Nitrogen Form Impacting Phytoplankton Across Scales in China’s West Lake: from Nitrogen-metabolism to Community Composition

China’s marine and freshwaters are among the most nitrogen (N) polluted in the world. N pollution has been linked with nuisance and toxic algal blooms, oxygen depletion, loss of fisheries, and changes in biodiversity. Although the effect of total nutrient loading has been well explored in terms of promoting algal blooms, the effects of changing nitrogen forms (e.g. NO₃^- and NH₄⁺) and proportions on algal community composition and nitrogen productivity are poorly understood in systems experiencing prolonged nutrient loading. Therefore, we conducted a series of experiments on natural waters collected from West Lake, Hangzhou, China to assess shifts in phytoplankton community composition and nitrogen based metabolism following the addition of changing nitrogen forms. Natural samples were collected during the months of May through August from three sampling sites and were variably enriched with NH₄⁺ and NO₃^-, with and without supplemental additions of phosphate (P) to produce a range of nutrient supply ratios. The samples were incubated under natural light and temperature conditions for several days during which phytoplankton community composition, biomass accumulation, and productivity were tracked.
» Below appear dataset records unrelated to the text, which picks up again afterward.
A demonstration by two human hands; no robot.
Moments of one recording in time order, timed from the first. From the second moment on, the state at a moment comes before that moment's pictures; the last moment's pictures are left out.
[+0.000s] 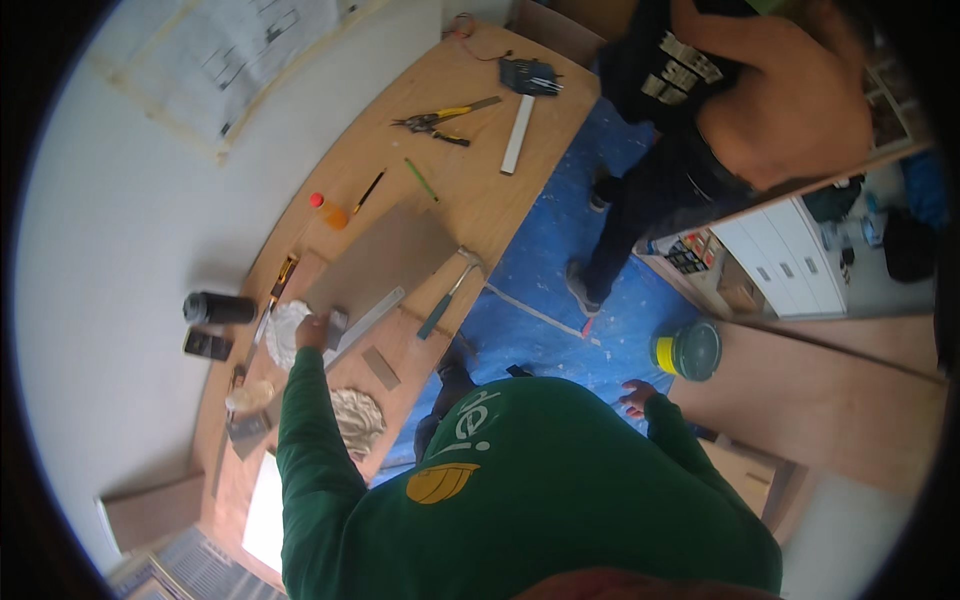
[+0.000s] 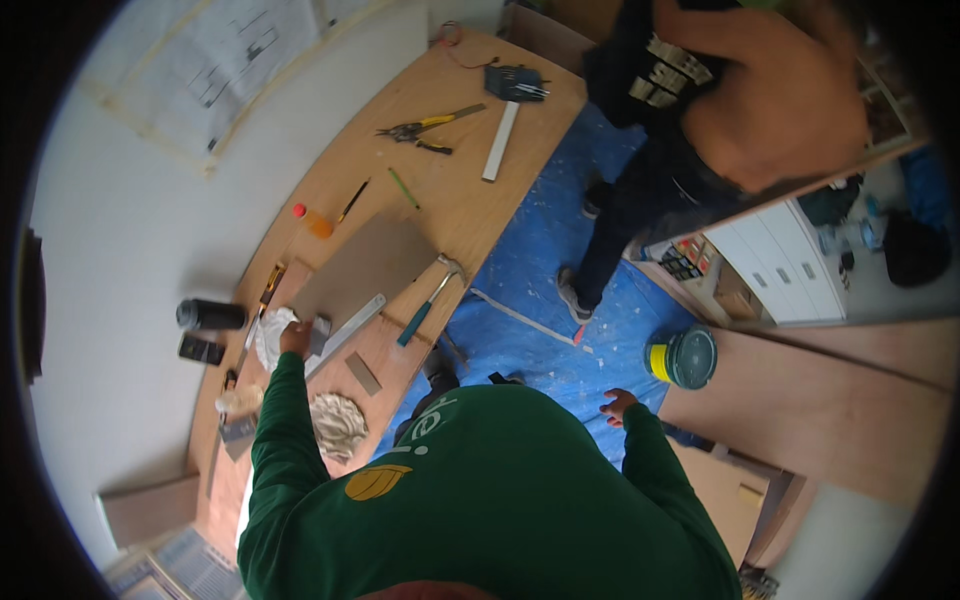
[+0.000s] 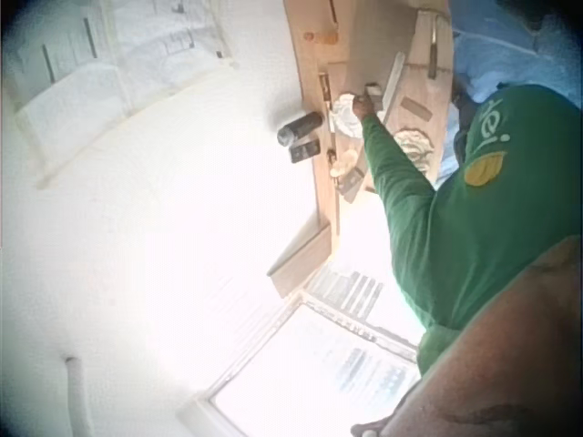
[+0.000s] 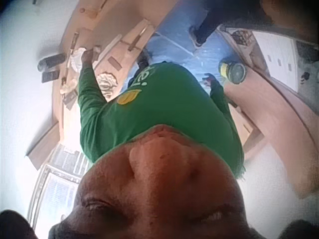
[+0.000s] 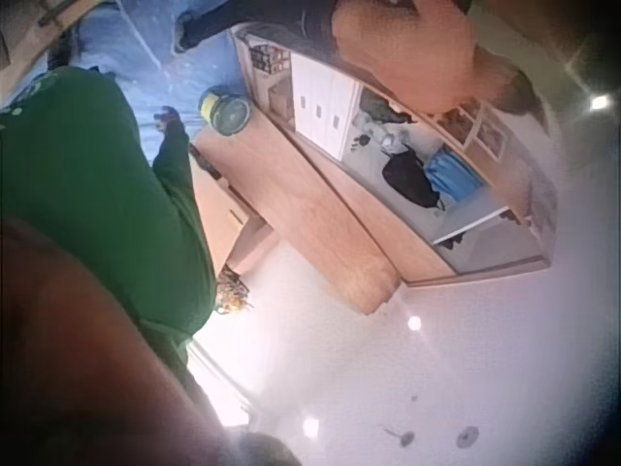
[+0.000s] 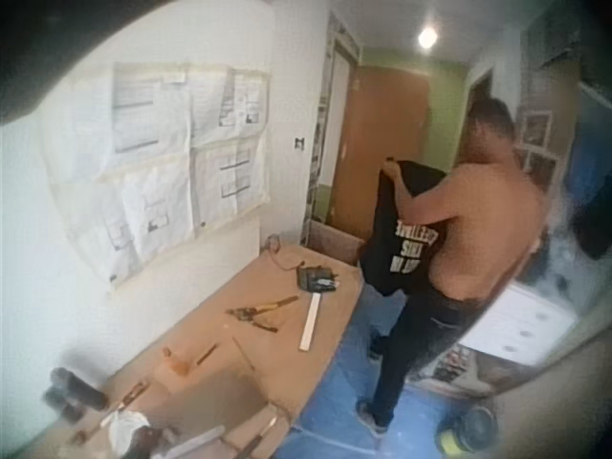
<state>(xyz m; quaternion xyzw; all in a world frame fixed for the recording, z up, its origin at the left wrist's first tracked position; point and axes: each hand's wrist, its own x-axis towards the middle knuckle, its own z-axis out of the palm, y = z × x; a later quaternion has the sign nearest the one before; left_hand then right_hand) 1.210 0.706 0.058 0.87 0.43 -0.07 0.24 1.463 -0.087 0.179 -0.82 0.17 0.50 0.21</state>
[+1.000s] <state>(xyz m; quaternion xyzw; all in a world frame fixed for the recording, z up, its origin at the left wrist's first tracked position) 1.249 0.836 0.084 0.88 0.45 -0.13 0.05 1.475 -0.005 0.231 -0.87 0.20 0.42 0.18</state>
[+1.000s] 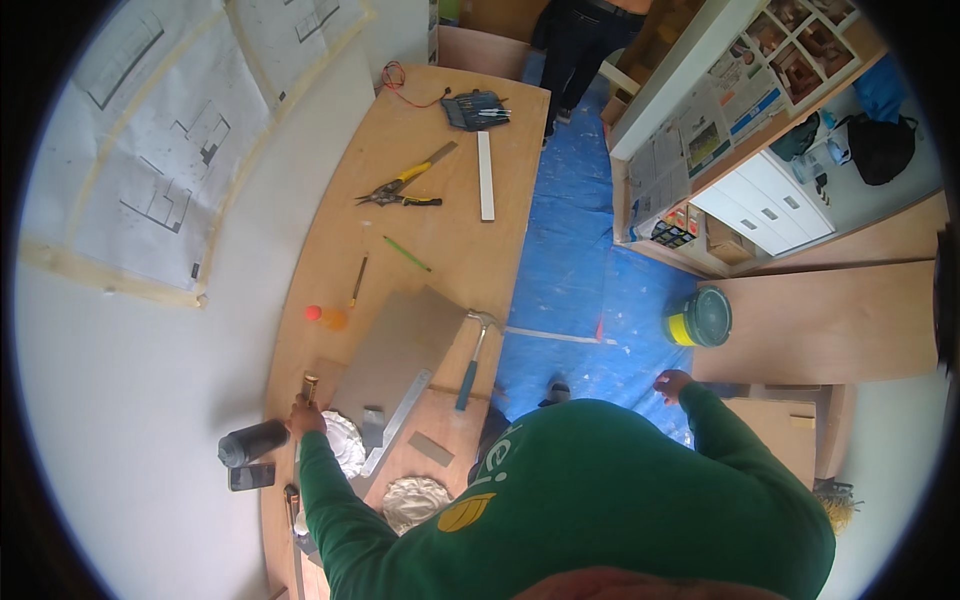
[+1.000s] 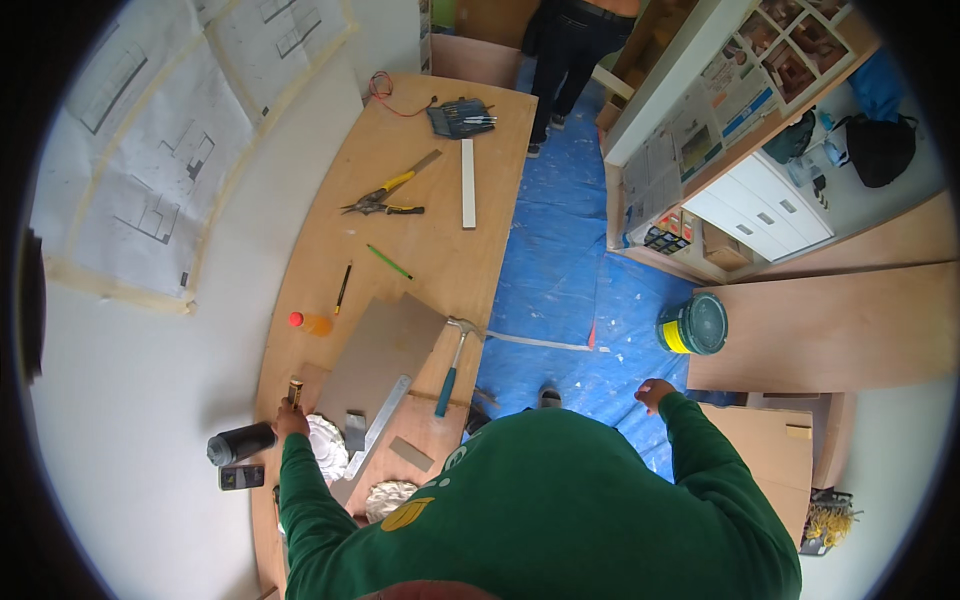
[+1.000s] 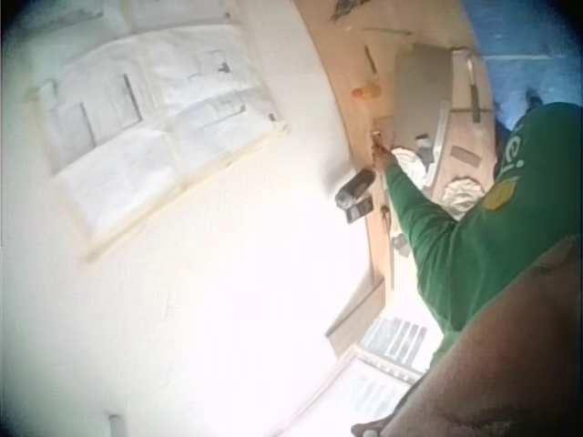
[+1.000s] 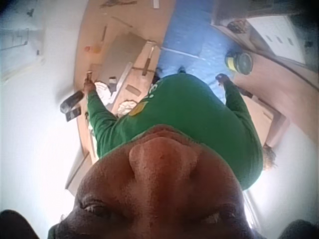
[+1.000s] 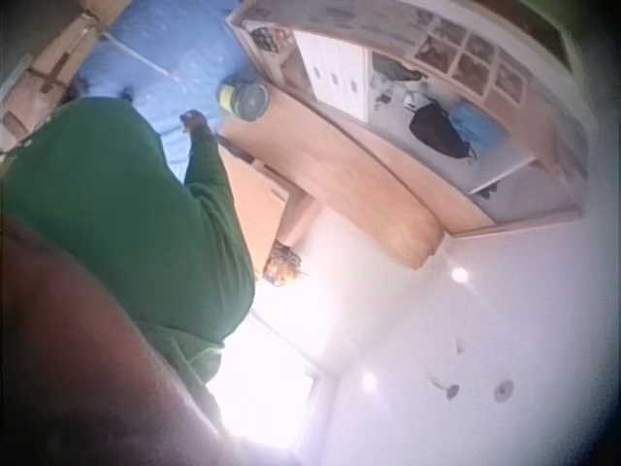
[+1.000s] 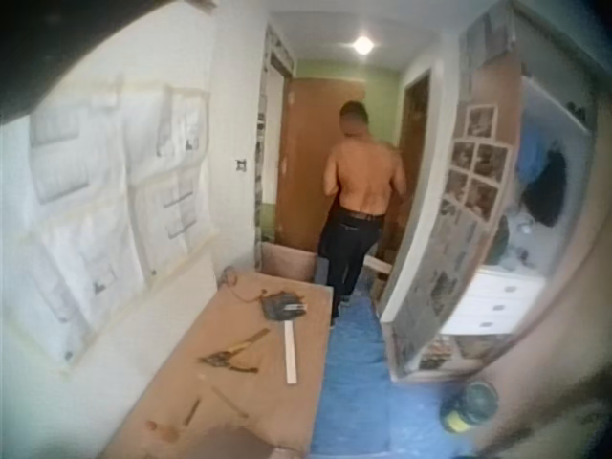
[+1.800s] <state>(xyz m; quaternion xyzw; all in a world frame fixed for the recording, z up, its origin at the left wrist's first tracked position) 1.273 0.339 0.264 0.85 0.51 0.01 0.17 1.650 -0.028 0.084 -0.66 -0.10 0.72 0.19</state>
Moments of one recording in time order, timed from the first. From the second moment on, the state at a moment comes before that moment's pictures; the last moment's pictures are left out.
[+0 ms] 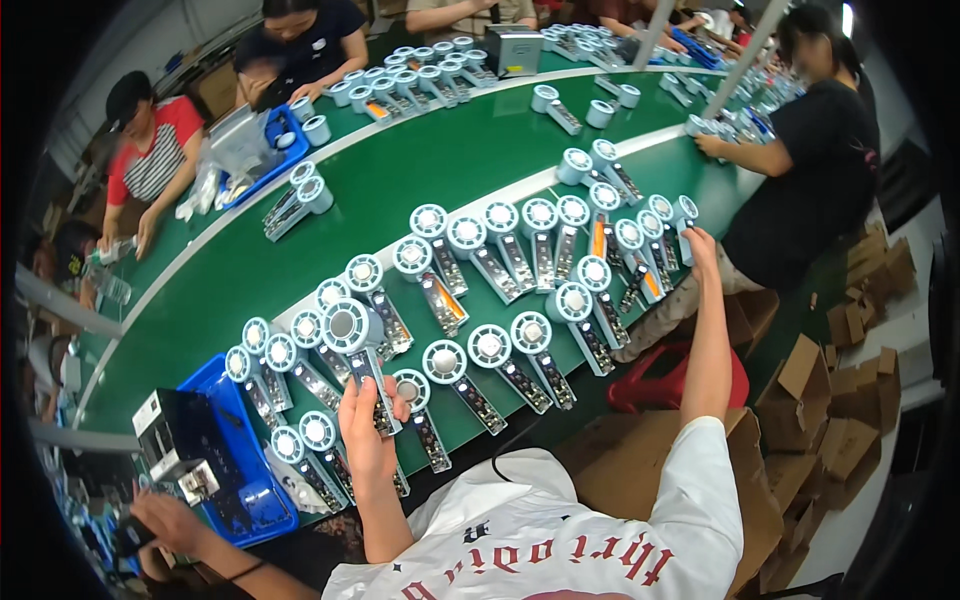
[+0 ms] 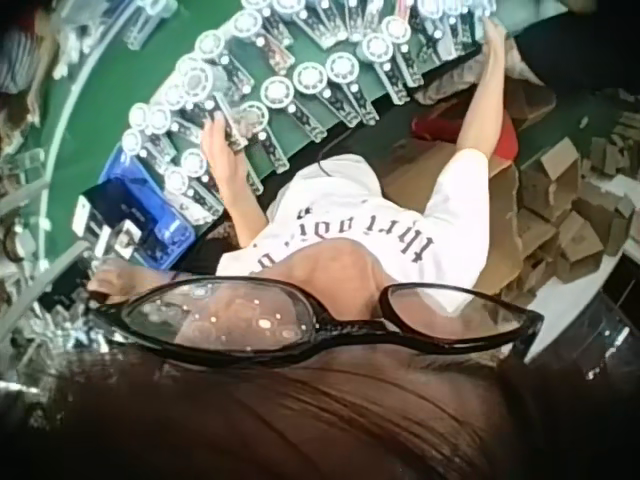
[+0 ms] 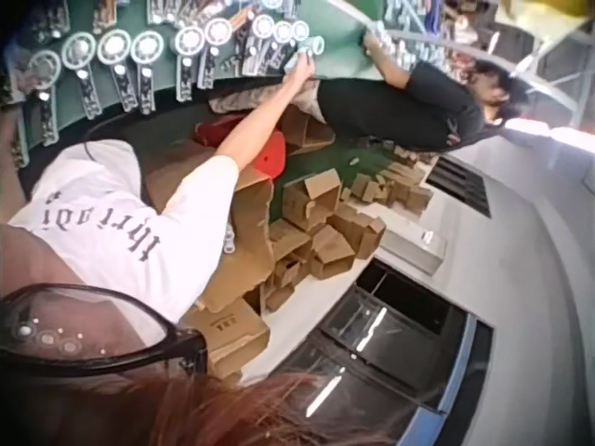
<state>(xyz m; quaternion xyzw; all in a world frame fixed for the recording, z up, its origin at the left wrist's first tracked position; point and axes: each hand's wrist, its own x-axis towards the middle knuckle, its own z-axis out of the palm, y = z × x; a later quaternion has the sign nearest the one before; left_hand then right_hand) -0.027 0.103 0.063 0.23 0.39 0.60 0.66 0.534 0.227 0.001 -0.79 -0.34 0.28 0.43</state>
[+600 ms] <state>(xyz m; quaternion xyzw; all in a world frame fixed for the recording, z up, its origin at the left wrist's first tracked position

There was no significant change in biomass with the addition of different N forms to the three sampling locations during the spring; however, the addition of P resulted in approximately a three-fold increase in biomass consistently. Overall, the benthic filamentous alga Tribonema spp. dominated the phytoplankton community, until July 24^th when the diatom Nitzschia spp. dominated following the super typhoon Chan-hom. The addition of NO₃^- and P to the mid West Lake station resulted in three times as many Nitzschia spp. cells than the addition of NH₄⁺ and P during late summer. These results will be presented in terms of the spatial conditions that promoted the bloom and how they fit into our observations of dichotomous phytoplankton communities.